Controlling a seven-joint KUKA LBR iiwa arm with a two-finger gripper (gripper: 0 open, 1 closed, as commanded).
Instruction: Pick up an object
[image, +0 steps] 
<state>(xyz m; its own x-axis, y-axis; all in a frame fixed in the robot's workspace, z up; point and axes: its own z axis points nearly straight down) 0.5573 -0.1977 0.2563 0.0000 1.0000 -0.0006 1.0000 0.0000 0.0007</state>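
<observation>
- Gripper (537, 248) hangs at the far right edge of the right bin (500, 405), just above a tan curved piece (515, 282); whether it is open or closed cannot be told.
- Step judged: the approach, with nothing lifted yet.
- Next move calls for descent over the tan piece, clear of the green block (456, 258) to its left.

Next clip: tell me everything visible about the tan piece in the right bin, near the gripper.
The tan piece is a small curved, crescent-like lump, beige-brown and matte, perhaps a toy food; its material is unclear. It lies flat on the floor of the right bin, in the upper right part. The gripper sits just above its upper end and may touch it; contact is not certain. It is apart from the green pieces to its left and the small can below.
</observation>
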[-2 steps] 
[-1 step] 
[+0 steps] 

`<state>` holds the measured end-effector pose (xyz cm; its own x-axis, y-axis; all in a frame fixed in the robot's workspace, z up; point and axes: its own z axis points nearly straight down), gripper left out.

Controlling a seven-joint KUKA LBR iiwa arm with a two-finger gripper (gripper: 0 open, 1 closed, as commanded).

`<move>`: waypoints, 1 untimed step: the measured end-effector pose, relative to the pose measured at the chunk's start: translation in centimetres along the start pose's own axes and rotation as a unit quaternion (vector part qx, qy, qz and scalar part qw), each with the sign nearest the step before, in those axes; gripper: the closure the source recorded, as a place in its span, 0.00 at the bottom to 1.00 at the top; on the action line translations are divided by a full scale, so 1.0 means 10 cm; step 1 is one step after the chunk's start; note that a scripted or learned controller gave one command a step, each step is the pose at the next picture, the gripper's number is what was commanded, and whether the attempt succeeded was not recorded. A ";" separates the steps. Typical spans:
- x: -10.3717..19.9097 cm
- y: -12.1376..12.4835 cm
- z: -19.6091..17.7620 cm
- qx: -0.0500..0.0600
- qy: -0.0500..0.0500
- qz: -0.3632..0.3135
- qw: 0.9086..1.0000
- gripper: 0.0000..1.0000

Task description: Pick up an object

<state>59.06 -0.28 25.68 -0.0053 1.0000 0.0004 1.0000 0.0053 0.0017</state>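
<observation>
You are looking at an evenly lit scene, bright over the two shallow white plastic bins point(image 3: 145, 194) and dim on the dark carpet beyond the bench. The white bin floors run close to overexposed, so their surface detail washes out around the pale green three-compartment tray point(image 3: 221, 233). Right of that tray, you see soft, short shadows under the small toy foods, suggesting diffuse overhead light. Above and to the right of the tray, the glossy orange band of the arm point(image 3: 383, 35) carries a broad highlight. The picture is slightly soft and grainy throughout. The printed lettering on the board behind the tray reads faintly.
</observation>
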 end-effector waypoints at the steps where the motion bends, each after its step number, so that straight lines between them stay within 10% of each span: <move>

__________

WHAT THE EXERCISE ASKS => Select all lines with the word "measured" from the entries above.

TASK SOLUTION =>
`<state>` holds the measured end-effector pose (xyz cm; its own x-axis, y-axis; all in a frame fixed in the robot's workspace, z up; point and axes: its own z axis points nearly straight down), gripper left out.
`<move>`: waypoints, 1 untimed step: the measured end-effector pose, relative to the pose measured at the chunk's start: translation in centimetres along the start pose's own axes and rotation as a unit quaternion (vector part qx, qy, qz and scalar part qw), each with the sign nearest the step before, in those axes; gripper: the closure the source recorded, as a place in its span, 0.00 at the bottom to 1.00 at the top; on the action line translations are divided by a full scale, so 1.0 means 10 cm; step 1 is one step after the chunk's start; note that a scripted or learned controller gave one command a step, each step is the pose at the next picture, the gripper's number is what was commanded, and whether the attempt succeeded was not recorded. A ";" separates the steps. Typical spans:

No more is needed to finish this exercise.